Nucleic acids are usually separated on agarose gels. Because of the
consistency of the gel matrix, blotting can be performed as a capillary blot
using SSC or SSPE as blotting buffer. The ideal transfer membrane is a nylon
membrane with positive surface like Nylon-Bind B.
Proteins are most often separated by acrylamide gel electrophoresis. As these gels are too restrictive for capillary blotting, Western Blots are done by electro transfer.
Depending on the type of blotting (tank or semi-dry blotting) and the specific characteristics of the proteins, different buffers may be used for Western Blotting. For small proteins or for tank blotting after SDS PAGE Towbin Buffer is recommended, for blotting proteins after SDS PAGE or IEF by semi-dry blotting, a discontinuous buffer system is recommended. A fast and easy to use alternative for optimal semi-dry blotting is SERVA’s Xpress Blotting Kit. The buffer system enables in combination with the newly developed alternative for blotting paper, the Blotting Fleece, an efficient simultaneous transfer of high and low molecular weight proteins in only 15 minutes.
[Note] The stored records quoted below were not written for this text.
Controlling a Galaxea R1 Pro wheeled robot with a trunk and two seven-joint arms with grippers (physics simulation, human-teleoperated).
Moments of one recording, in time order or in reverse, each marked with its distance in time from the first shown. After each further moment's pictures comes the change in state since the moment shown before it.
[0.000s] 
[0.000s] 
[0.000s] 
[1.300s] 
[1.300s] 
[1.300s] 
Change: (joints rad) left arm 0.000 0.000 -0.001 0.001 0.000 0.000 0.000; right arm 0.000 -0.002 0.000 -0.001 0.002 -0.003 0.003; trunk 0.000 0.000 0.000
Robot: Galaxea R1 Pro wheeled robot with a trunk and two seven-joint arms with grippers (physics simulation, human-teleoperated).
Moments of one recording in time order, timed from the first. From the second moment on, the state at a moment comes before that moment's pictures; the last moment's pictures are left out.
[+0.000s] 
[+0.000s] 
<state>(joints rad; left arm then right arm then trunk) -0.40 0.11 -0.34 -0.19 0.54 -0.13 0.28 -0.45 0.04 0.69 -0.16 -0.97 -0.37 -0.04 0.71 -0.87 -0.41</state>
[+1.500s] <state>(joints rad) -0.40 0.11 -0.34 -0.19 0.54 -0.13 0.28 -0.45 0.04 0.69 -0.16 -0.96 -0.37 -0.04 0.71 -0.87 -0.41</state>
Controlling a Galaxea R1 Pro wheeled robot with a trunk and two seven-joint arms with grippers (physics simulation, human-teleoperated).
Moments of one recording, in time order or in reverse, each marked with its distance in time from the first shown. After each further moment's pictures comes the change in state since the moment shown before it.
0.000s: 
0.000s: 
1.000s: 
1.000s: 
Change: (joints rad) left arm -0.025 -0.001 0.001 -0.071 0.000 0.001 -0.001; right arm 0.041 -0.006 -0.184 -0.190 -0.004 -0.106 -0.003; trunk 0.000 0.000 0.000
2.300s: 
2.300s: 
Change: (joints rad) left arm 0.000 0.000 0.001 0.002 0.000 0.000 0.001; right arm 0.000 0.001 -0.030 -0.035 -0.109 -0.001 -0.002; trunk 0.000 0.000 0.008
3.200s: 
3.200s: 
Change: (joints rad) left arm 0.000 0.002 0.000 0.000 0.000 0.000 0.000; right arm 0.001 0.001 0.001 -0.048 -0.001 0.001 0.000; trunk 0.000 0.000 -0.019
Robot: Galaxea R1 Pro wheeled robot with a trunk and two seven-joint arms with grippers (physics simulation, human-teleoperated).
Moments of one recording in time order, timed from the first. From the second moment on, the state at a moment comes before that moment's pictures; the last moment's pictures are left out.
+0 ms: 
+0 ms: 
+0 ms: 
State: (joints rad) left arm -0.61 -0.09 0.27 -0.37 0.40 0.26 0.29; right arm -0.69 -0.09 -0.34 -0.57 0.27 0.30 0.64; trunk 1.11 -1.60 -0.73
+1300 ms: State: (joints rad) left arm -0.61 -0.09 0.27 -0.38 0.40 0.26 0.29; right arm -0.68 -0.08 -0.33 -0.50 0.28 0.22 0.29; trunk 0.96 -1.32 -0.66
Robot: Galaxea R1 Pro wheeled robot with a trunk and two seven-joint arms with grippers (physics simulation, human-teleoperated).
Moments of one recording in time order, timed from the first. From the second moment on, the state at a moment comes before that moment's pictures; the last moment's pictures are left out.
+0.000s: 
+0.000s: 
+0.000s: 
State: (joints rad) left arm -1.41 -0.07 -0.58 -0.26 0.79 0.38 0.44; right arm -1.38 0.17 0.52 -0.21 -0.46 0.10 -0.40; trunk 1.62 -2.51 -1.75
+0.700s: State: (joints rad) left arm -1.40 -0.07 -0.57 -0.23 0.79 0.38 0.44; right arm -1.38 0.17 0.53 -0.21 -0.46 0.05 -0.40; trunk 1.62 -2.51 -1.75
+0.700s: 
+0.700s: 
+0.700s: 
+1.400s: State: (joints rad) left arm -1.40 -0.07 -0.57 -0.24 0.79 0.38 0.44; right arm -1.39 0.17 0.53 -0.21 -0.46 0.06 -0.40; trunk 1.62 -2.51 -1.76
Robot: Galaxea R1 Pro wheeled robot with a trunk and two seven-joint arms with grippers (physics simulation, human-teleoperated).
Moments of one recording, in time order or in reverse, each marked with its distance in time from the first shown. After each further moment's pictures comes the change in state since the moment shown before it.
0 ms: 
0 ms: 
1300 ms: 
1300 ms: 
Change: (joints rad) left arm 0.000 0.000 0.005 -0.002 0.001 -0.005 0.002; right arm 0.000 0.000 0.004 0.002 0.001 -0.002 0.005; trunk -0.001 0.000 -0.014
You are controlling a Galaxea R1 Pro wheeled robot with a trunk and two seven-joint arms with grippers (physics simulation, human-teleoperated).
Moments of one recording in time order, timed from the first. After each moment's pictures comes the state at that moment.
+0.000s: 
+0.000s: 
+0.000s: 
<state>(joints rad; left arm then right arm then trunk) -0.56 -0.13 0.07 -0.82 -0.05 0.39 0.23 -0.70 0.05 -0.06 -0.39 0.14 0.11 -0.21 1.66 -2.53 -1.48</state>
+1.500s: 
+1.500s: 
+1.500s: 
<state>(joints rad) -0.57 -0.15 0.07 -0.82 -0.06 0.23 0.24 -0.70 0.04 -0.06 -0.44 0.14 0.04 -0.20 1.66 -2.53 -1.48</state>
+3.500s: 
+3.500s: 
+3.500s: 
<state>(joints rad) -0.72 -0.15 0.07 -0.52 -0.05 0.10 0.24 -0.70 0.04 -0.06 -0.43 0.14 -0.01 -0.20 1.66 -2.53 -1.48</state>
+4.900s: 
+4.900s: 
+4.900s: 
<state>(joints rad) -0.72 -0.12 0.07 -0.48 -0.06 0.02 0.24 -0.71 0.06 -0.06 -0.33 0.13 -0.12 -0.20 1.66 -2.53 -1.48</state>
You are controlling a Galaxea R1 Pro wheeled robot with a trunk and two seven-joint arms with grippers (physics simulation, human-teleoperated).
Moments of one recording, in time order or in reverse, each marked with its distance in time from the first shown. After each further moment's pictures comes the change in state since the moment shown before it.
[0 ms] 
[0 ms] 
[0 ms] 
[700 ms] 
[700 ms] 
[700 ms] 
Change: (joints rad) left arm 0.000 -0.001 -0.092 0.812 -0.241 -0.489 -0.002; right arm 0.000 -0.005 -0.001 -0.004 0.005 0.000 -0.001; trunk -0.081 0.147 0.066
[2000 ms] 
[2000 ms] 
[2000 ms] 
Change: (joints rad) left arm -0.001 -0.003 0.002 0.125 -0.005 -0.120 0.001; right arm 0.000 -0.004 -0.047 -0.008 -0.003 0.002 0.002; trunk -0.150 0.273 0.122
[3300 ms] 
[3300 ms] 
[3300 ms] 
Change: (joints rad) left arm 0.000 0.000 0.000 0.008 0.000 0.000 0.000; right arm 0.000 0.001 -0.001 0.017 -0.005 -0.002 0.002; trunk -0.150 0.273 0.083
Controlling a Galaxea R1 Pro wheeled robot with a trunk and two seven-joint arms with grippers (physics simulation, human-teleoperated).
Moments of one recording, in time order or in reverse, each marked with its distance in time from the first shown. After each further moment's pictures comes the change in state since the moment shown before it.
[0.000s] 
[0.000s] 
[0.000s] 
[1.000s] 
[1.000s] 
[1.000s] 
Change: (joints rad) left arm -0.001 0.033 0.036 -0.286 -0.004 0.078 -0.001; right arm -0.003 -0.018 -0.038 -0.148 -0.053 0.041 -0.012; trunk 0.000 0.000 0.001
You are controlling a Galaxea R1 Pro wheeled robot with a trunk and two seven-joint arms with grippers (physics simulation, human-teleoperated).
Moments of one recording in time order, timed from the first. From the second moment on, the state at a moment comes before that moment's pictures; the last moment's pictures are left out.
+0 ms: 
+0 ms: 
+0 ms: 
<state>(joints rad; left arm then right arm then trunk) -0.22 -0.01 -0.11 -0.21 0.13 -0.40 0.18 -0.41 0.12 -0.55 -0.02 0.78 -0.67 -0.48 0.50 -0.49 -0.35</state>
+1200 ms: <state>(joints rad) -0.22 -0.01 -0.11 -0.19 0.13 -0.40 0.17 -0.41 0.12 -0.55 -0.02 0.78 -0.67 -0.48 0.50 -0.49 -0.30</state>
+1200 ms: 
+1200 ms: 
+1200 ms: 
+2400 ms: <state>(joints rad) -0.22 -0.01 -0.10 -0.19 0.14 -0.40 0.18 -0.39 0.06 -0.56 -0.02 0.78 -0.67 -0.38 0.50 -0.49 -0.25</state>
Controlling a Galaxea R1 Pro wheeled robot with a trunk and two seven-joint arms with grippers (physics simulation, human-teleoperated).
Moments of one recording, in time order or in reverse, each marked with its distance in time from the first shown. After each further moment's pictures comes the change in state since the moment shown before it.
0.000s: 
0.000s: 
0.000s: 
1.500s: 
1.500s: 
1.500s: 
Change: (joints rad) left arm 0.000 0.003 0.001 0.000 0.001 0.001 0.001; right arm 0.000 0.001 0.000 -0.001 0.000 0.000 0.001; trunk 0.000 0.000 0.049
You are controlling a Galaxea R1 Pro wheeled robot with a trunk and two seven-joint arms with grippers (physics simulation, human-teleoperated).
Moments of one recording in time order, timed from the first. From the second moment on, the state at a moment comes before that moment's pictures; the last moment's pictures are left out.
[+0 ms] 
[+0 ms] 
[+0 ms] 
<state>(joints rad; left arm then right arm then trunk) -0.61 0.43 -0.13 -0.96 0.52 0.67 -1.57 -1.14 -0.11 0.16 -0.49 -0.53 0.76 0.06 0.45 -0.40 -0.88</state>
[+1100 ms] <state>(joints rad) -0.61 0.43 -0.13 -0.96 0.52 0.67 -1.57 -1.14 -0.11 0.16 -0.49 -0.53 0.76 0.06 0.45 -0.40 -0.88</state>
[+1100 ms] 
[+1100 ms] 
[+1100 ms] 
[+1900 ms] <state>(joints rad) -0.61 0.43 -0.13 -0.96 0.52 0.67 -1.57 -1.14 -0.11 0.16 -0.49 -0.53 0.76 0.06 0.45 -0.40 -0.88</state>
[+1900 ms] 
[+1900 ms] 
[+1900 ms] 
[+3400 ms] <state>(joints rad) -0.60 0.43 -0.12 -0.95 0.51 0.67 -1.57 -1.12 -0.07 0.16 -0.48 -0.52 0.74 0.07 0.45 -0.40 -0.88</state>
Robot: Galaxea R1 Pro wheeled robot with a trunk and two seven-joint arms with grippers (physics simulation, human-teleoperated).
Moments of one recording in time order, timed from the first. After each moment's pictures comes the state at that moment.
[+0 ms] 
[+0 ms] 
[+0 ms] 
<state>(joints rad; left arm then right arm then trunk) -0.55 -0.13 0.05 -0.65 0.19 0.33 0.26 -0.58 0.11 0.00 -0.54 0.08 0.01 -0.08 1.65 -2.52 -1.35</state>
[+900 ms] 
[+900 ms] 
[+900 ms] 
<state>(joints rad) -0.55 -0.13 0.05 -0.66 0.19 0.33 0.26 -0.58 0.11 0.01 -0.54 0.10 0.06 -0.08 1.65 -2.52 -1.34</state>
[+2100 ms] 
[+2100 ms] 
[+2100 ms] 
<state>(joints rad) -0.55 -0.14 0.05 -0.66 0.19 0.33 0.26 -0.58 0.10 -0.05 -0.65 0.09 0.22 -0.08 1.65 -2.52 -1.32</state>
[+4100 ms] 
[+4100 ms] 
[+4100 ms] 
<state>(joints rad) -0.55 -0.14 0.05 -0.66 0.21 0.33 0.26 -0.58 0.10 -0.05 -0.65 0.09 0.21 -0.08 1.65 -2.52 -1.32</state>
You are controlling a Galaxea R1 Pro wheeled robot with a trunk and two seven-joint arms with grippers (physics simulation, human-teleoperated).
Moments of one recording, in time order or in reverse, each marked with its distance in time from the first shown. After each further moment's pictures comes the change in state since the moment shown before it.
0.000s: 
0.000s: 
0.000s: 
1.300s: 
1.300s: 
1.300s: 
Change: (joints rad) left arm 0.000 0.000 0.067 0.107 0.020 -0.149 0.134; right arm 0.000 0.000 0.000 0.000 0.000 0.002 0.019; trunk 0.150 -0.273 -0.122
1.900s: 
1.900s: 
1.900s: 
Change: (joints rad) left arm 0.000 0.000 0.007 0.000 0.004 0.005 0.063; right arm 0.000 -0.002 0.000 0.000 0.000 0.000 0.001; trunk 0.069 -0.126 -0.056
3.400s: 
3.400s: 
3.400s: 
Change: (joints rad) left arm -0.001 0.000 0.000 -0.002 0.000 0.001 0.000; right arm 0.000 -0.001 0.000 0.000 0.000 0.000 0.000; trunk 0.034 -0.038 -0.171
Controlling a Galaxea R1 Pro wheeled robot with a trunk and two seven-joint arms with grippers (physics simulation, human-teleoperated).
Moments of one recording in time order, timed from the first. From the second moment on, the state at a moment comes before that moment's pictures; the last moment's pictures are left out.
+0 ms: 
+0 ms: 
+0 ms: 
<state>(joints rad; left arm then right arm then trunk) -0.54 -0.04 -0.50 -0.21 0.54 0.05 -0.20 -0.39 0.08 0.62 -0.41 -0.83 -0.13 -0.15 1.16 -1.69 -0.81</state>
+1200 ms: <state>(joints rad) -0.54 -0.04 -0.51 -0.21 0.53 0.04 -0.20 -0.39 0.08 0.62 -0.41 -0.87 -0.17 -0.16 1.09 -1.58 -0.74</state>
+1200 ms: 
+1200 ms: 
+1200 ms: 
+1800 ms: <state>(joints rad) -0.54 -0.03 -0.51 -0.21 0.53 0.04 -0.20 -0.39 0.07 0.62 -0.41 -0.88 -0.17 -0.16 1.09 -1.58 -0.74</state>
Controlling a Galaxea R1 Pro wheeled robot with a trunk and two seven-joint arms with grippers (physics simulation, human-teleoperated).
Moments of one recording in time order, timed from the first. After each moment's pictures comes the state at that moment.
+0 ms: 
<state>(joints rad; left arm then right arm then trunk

Although nitrocellulose membranes are still used for routine applications, the optimum result is achieved with PVDF membranes like Fluorobind membrane.
Fibre-reinforced nitrocellulose membranes are a good alternative to standard nitrocellulose membranes, because they allow an easier handling and cutting, stripping and repeated hybridization as well as automated immobilizing.
Detection of membrane bound antigens or nucleic acid sequences labelled with Horseradish Peroxidase (HRP) or Alkaline Phosphatase (AP) can be done with colorimetric substrates like TMB or BCIP/NBT or chemiluminescent substrates.